**About this task**
Apart from the pictures, return every line of the listing exactly.

--- --- ---

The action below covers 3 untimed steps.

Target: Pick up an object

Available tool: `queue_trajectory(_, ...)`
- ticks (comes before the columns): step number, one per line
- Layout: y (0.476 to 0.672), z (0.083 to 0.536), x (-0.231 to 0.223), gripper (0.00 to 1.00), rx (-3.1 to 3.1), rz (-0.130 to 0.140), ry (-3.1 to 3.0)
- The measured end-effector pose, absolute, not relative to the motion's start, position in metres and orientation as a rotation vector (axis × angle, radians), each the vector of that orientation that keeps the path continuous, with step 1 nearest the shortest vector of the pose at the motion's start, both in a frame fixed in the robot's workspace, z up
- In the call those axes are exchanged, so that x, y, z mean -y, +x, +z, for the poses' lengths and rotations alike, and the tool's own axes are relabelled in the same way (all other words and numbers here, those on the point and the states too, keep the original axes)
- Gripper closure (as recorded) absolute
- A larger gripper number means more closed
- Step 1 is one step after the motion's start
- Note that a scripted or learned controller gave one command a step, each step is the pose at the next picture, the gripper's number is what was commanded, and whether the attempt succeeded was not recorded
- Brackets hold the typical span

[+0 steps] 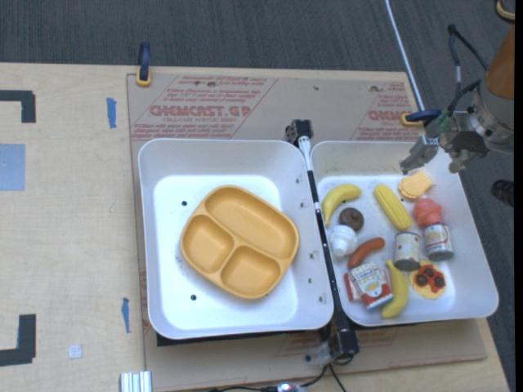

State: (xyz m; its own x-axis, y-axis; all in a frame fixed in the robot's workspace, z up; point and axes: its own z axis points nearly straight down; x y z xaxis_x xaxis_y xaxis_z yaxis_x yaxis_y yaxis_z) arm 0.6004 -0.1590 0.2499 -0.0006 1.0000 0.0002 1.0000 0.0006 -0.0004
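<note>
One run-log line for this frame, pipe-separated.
phase: approach | gripper: open, above right bin far edge, holding nothing | nearest item: orange slice | left bin: yellow divided plate

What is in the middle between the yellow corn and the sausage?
From the camera above, the brown chocolate donut lies between the corn and the sausage, with the white ball just beside it.
</note>
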Motion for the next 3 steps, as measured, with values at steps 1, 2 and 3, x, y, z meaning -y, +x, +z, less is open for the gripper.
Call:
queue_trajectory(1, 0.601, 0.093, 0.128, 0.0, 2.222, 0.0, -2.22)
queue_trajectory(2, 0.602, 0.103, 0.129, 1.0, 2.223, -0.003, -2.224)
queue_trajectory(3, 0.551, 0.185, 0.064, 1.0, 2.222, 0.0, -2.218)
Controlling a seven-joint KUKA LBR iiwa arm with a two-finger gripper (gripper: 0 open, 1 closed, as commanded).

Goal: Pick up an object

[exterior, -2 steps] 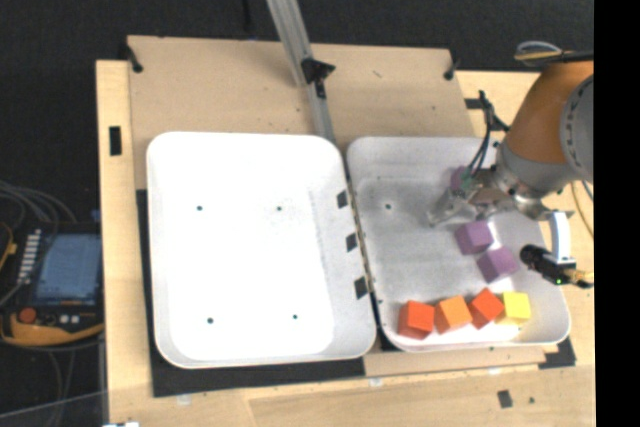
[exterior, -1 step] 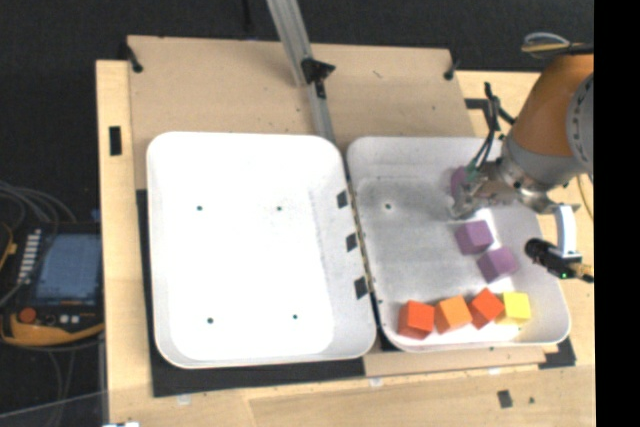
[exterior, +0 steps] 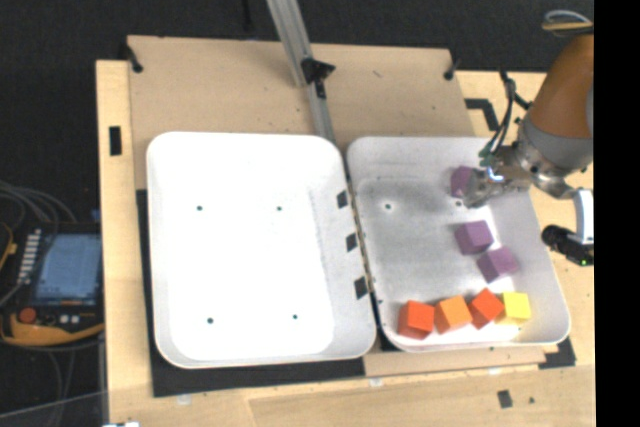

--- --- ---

**Reply to the task**
The action below covers 3 untimed steps.

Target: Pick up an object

Available tool: `queue_trajectory(_, ...)`
- ticks (comes before the columns): step number, one per line
- Layout: y (0.476 to 0.672), z (0.083 to 0.536), x (-0.231 to 0.223), gripper (0.00 to 1.00), rx (-3.1 to 3.1), rz (-0.130 to 0.140), ry (-3.1 to 3.0)
- The measured end-effector pose, absolute, not relative to the motion's start, position in metres and orientation as a rotation vector (axis × angle, radians), each the vector of that orientation that keeps the path continuous, with step 1 nearest the shortest vector of the pose at the motion's start, both in a frame fixed in the robot's workspace, z up
- In the call those axes are exchanged, so that x, y, z mean -y, +x, +z, for the poses' lengths and rotations alike, and the tool's own axes are relabelled in the same way (all other words and numbers here, those on the point and the states too, keep the original axes)
- Gripper closure (as recorded) absolute
- A larger gripper number means more closed
- Step 1 is one step after the motion's start
- Note that a scripted or learned controller gave one command a step, each step is the pose at the next picture, the gripper's number is what was commanded, and whether the attempt succeeded was not recorded
- Brackets hold the typical span

[+0 steps] 

State: (xyz m; its own x-axis, y-axis; all in a frame fixed in the robot's workspace, z up; point and axes: its own z axis points nearly straight down; x y z xaxis_x xaxis_y xaxis_z yaxis_x yaxis_y yaxis_z) arm 0.6004 -0.1590 0.2499 -0.0006 1.0000 0.0002 1.0000 0.0006 -0.0004
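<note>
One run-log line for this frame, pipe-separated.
phase: approach | gripper: open, above right bin far edge, holding nothing | nearest item: orange slice | left bin: yellow divided plate

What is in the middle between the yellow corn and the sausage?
From the camera above, the brown chocolate donut lies between the corn and the sausage, with the white ball just beside it.
</note>
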Motion for the next 3 steps, as measured, with values at steps 1, 2 and 3, x, y, z meaning -y, +x, +z, less is open for the gripper.
Call:
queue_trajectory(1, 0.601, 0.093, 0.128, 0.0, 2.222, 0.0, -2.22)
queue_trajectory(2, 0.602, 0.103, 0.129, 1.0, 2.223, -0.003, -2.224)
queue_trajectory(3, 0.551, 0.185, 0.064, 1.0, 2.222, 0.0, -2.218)
Controlling a seven-joint KUKA LBR iiwa arm with a two-finger gripper (gripper: 0 open, 1 closed, as commanded).

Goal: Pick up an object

[exterior, -2 steps] 
[exterior, -1 step] 
[exterior, +0 steps] 

At this point, the answer is complete.